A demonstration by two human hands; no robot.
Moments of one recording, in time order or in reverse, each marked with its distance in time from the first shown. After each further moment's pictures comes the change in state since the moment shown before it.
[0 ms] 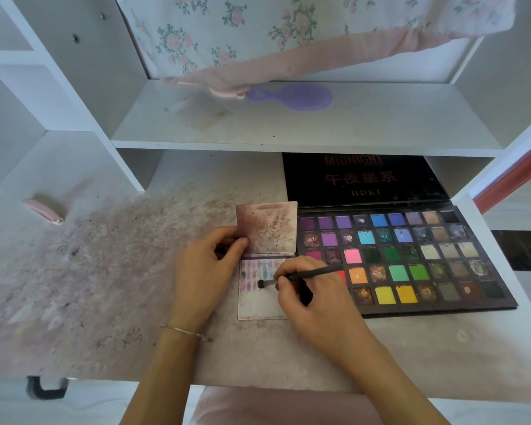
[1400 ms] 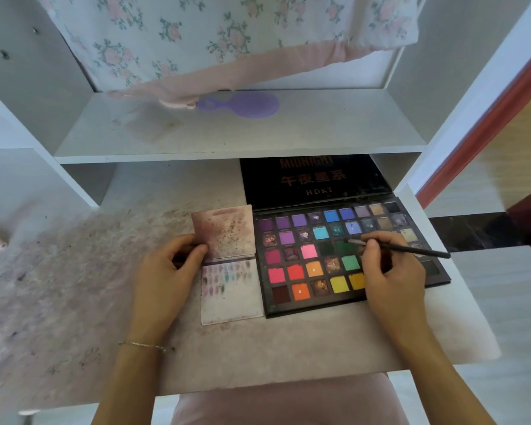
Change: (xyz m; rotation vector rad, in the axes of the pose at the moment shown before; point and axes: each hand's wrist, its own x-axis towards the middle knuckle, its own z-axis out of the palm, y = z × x) left_hand -0.001 -0.003 -0.001 -0.011 -0.020 0.027; right_hand -0.031 0.049 -0.081 0.109 0.594 0.173
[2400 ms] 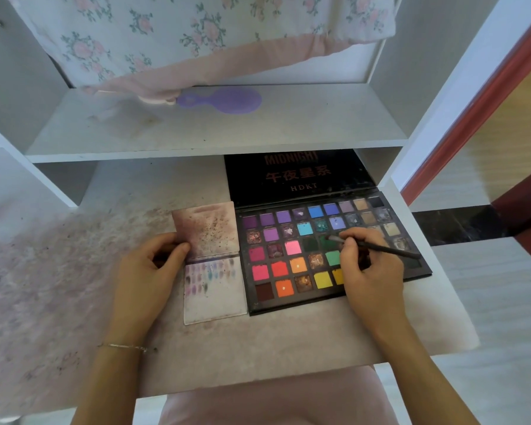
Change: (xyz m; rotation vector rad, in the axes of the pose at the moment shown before) left_hand 0.001 0.001 0.002 -0.024 0.005 0.010; right_hand -0.001 0.001 0.000 -0.013 -0.025 -0.019
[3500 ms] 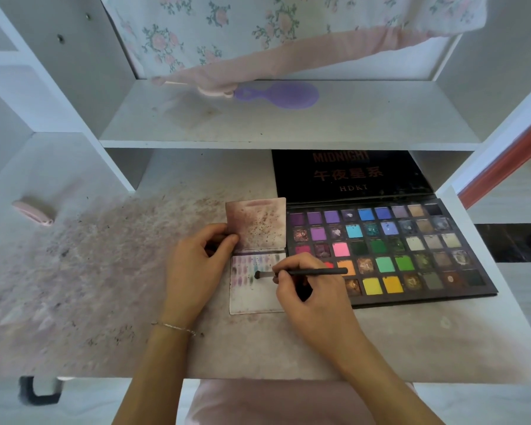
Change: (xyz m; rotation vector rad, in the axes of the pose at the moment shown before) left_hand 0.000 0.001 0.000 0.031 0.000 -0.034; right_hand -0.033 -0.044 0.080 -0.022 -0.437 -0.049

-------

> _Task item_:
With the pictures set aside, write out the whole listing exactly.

> _Result for this task_:
A demonstration by two human hands; no robot.
Moments of one recording, in time order or in reverse, each marked with its distance in time from the first shown. After each further moment's pictures comes the change in state since the moment shown before it.
[0 ms] 
[1400 ms] 
Change: (xyz m; rotation vector rad, in the axes of the pose at the moment shown before; point and axes: each hand's wrist, its own x-axis towards the middle knuckle, its own z-axis out of the palm, y = z × x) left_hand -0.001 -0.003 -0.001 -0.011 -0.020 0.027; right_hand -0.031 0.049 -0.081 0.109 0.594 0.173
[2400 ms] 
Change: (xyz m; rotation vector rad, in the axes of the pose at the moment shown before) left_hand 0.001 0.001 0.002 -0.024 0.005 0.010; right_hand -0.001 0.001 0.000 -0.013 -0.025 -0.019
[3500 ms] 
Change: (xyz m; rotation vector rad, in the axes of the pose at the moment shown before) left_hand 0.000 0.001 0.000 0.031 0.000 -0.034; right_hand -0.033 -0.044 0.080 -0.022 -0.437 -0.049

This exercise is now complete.